#### PROMPT:
Nothing in the records below should be altered in the copy, although the pictures must be left out.

/---

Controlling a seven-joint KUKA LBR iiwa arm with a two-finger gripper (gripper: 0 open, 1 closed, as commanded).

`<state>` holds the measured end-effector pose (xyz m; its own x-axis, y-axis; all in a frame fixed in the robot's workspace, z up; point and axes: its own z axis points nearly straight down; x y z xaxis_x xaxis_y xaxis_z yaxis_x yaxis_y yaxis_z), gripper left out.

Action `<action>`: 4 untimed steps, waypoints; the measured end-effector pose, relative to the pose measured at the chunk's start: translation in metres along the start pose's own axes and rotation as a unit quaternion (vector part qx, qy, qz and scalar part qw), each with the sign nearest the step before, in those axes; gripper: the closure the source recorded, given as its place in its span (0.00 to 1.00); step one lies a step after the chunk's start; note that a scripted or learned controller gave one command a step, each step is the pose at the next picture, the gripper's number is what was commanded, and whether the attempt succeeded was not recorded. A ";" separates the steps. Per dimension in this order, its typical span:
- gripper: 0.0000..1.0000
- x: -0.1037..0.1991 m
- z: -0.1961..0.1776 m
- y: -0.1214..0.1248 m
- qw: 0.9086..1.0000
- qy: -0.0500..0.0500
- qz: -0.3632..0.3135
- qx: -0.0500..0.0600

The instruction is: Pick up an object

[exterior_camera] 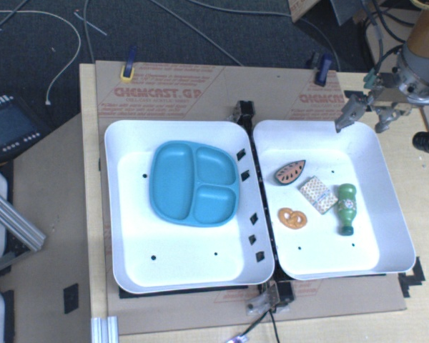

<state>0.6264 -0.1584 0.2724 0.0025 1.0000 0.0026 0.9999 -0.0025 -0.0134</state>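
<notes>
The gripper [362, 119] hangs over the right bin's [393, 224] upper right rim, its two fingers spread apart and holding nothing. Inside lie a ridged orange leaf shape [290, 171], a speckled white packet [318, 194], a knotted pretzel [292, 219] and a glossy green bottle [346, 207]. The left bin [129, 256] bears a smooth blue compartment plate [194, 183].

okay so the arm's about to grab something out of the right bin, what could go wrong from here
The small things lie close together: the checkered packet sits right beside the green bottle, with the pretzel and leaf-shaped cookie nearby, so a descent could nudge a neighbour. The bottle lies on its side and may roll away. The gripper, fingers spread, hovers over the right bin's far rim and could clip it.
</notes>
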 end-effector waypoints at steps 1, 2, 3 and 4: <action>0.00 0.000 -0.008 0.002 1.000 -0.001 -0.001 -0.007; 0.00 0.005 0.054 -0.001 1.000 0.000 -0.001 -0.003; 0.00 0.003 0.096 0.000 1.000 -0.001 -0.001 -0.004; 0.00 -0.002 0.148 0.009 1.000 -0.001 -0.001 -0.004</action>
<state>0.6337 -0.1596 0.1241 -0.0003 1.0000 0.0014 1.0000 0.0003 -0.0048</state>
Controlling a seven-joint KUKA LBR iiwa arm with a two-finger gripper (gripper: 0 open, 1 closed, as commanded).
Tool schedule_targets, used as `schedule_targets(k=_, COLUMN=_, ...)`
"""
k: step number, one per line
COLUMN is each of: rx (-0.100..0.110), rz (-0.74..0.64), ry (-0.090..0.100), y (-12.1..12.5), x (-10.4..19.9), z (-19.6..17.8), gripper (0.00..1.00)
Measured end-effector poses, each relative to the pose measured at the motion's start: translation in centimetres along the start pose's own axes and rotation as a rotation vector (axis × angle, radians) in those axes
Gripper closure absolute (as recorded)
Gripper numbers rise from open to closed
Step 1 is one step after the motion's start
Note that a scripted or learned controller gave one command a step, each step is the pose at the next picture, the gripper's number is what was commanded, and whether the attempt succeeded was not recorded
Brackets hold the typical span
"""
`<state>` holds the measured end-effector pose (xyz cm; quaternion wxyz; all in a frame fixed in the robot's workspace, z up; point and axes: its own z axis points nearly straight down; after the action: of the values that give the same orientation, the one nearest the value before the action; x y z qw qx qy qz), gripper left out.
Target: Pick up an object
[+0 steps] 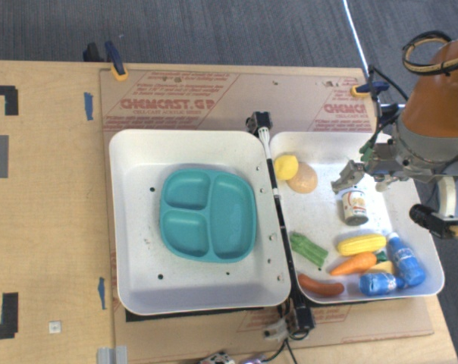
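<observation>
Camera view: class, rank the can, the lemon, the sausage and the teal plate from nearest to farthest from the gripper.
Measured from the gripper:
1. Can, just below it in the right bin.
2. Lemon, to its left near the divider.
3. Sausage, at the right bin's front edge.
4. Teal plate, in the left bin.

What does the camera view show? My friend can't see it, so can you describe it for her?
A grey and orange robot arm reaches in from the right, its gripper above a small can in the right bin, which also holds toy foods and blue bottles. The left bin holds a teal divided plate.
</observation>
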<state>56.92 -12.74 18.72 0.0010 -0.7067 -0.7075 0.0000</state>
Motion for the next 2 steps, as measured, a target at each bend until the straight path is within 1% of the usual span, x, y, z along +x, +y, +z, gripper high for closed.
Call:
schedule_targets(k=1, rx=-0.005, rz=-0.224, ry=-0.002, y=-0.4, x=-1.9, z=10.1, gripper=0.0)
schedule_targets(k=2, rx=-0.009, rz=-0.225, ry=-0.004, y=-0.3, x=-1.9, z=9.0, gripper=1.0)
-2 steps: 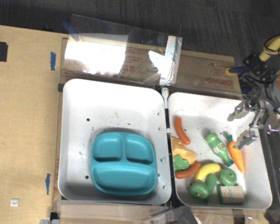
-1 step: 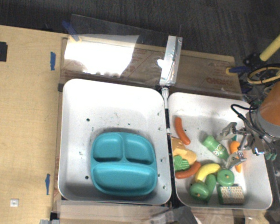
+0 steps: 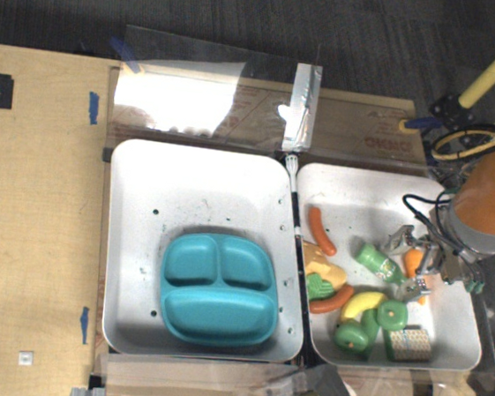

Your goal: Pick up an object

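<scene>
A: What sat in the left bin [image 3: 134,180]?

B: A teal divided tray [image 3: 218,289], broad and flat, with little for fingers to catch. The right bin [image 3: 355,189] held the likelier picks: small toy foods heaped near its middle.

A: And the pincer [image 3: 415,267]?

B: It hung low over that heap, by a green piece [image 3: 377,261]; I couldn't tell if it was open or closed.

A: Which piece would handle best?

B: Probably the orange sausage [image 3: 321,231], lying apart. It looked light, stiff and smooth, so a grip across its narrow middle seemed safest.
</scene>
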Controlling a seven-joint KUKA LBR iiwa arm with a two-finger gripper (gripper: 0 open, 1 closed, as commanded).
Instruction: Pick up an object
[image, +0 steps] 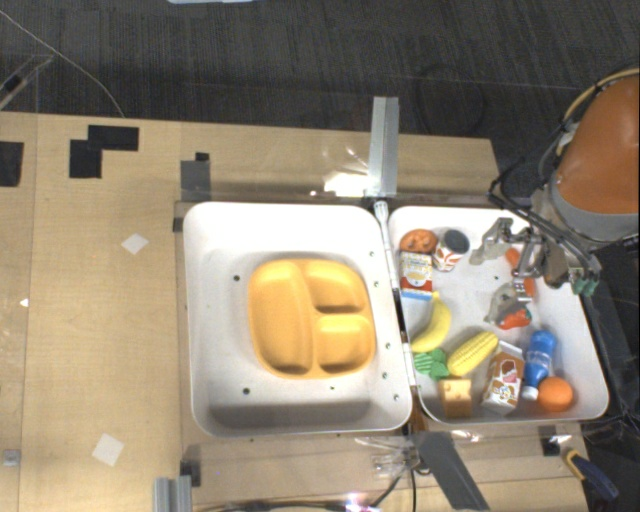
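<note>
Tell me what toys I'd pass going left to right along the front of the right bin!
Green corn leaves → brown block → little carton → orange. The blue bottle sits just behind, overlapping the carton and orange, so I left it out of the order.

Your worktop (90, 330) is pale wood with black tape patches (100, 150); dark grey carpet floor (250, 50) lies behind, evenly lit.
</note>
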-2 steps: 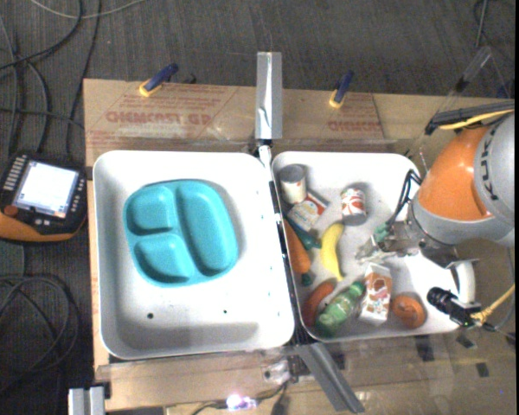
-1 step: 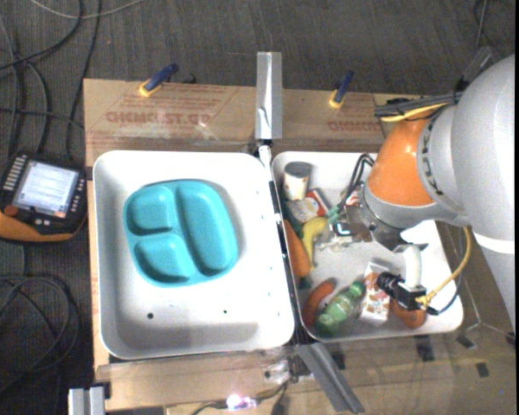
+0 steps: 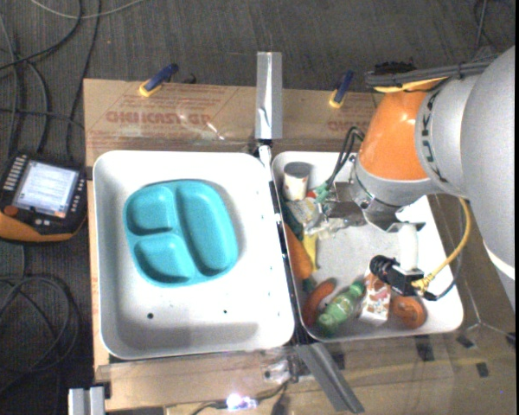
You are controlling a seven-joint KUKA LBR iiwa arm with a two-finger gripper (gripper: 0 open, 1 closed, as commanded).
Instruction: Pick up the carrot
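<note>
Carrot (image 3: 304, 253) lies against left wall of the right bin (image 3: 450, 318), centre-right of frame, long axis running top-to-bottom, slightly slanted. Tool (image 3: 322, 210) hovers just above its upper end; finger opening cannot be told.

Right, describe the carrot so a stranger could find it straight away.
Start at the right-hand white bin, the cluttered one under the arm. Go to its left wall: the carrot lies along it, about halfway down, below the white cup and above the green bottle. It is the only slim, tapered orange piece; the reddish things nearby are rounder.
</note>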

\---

#### ANSWER TO THIS PROBLEM:
Controlling a seven-joint KUKA LBR iiwa arm with a two-finger gripper (gripper: 0 open, 1 closed, as commanded).

`<state>` holds the measured end-effector pose (xyz m; its own x-axis, y-axis; all in a frame fixed in the robot's workspace, z up; point and axes: its own z axis points nearly straight down; x y z xaxis_x xaxis_y xaxis_z yaxis_x yaxis_y yaxis_z), gripper left out.

Action `<action>`: 4 untimed steps, waypoints; the measured end-effector pose, relative to the pose measured at the chunk's start: translation in metres along the start pose's own axes and rotation as a unit quaternion (vector part qx, qy, qz and scalar part qw), each with the sign nearest the step before, in those axes; gripper: the closure the source recorded, given as its place in its span (0.00 to 1.00); step one lies a step after the chunk's start; note that a scripted or learned controller gave one command a step, each step is the pose at the next picture, the gripper's number is what was commanded, and whether the attempt succeeded was not recorded. A ";" separates the steps. Per dimension in this order, its typical span:
- gripper: 0.0000..1.0000
- x: -0.1037..0.1991 m
- z: -0.1961..0.1776 m
- y: -0.1214..0.1248 m
- qw: 0.9086..1.0000
- qy: -0.0500..0.0500
- qz: -0.3632..0.3135
- qx: -0.0500..0.0600

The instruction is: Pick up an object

[exterior_camera] 

<state>0.6264 -0.1584 0.2724 0.0025 1.0000 0.0026 0.9999 -0.0025 -0.0134</state>
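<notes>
The gripper [362, 119] hangs over the right bin's [393, 224] upper right rim, its two fingers spread apart and holding nothing. Inside lie a ridged orange leaf shape [290, 171], a speckled white packet [318, 194], a knotted pretzel [292, 219] and a glossy green bottle [346, 207]. The left bin [129, 256] bears a smooth blue compartment plate [194, 183].

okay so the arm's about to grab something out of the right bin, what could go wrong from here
The small things lie close together: the checkered packet sits right beside the green bottle, with the pretzel and leaf-shaped cookie nearby, so a descent could nudge a neighbour. The bottle lies on its side and may roll away. The gripper, fingers spread, hovers over the right bin's far rim and could clip it.
</notes>
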 end-effector waypoints at steps 1, 2, 3 and 4: <action>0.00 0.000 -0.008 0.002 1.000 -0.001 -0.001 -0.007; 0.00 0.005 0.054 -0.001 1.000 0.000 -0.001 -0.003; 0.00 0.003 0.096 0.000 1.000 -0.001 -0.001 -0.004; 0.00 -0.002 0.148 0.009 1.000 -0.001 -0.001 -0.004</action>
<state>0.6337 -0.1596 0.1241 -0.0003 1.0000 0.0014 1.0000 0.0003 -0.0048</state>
Controlling a seven-joint KUKA LBR iiwa arm with a two-finger gripper (gripper: 0 open, 1 closed, as commanded).
Tool schedule_targets, used as `schedule_targets(k=_, COLUMN=_, ...)`
"""
k: step number, one per line
COLUMN is each of: rx (-0.100..0.110), rz (-0.74..0.64), ry (-0.090..0.100), y (-12.1..12.5), x (-10.4..19.9), z (-19.6..17.8), gripper (0.00..1.00)
Measured end-effector poses, each relative to the pose measured at the motion's start: translation in centimetres along the start pose's own axes and rotation as a rotation vector (axis × angle, radians) in those axes
Gripper closure absolute (as recorded)
Gripper numbers rise from open to closed
Step 1 is one step after the motion's start
Note that a scripted or learned controller gave one command a step, each step is the pose at the next picture, the gripper's number is what was commanded, and whether the attempt succeeded was not recorded
Brackets hold the typical span
"""
`<state>` holds the measured end-effector pose (xyz cm; quaternion wxyz; all in a frame fixed in the robot's workspace, z up; point and axes: its own z axis points nearly straight down; after the action: of the values that give the same orientation, the one nearest the value before the action; x y z qw qx qy qz), gripper left out.
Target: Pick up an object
[+0 steps] 
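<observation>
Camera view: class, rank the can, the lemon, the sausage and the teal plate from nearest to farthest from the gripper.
Measured from the gripper:
1. Can, just below it in the right bin.
2. Lemon, to its left near the divider.
3. Sausage, at the right bin's front edge.
4. Teal plate, in the left bin.

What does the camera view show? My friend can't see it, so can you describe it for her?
A grey and orange robot arm reaches in from the right, its gripper above a small can in the right bin, which also holds toy foods and blue bottles. The left bin holds a teal divided plate.
</observation>
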<state>56.92 -12.74 18.72 0.0010 -0.7067 -0.7075 0.0000</state>
Motion for the next 2 steps, as measured, a target at each bend until the straight path is within 1% of the usual span, x, y, z along +x, +y, +z, gripper high for closed.
Call:
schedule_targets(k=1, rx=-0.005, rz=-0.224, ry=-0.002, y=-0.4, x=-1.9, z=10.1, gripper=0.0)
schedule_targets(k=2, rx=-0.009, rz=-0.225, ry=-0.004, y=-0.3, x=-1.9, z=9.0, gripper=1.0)
-2 steps: 
-1 step: 
+0 steps: 

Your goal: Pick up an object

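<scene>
A: What sat in the left bin [image 3: 134,180]?

B: A teal divided tray [image 3: 218,289], broad and flat, with little for fingers to catch. The right bin [image 3: 355,189] held the likelier picks: small toy foods heaped near its middle.

A: And the pincer [image 3: 415,267]?

B: It hung low over that heap, by a green piece [image 3: 377,261]; I couldn't tell if it was open or closed.

A: Which piece would handle best?

B: Probably the orange sausage [image 3: 321,231], lying apart. It looked light, stiff and smooth, so a grip across its narrow middle seemed safest.
</scene>
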Controlling a seven-joint KUKA LBR iiwa arm with a two-finger gripper (gripper: 0 open, 1 closed, as commanded).
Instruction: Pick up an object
[image, +0 steps] 
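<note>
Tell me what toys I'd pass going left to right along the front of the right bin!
Green corn leaves → brown block → little carton → orange. The blue bottle sits just behind, overlapping the carton and orange, so I left it out of the order.

Your worktop (90, 330) is pale wood with black tape patches (100, 150); dark grey carpet floor (250, 50) lies behind, evenly lit.
</note>
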-2 steps: 
-1 step: 
+0 steps: 
You are controlling a seven-joint KUKA LBR iiwa arm with a two-finger gripper (gripper: 0 open, 1 closed, as commanded).
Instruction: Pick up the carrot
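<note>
Carrot (image 3: 304, 253) lies against left wall of the right bin (image 3: 450, 318), centre-right of frame, long axis running top-to-bottom, slightly slanted. Tool (image 3: 322, 210) hovers just above its upper end; finger opening cannot be told.

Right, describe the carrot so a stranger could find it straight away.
Start at the right-hand white bin, the cluttered one under the arm. Go to its left wall: the carrot lies along it, about halfway down, below the white cup and above the green bottle. It is the only slim, tapered orange piece; the reddish things nearby are rounder.
</note>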

No further output is needed here.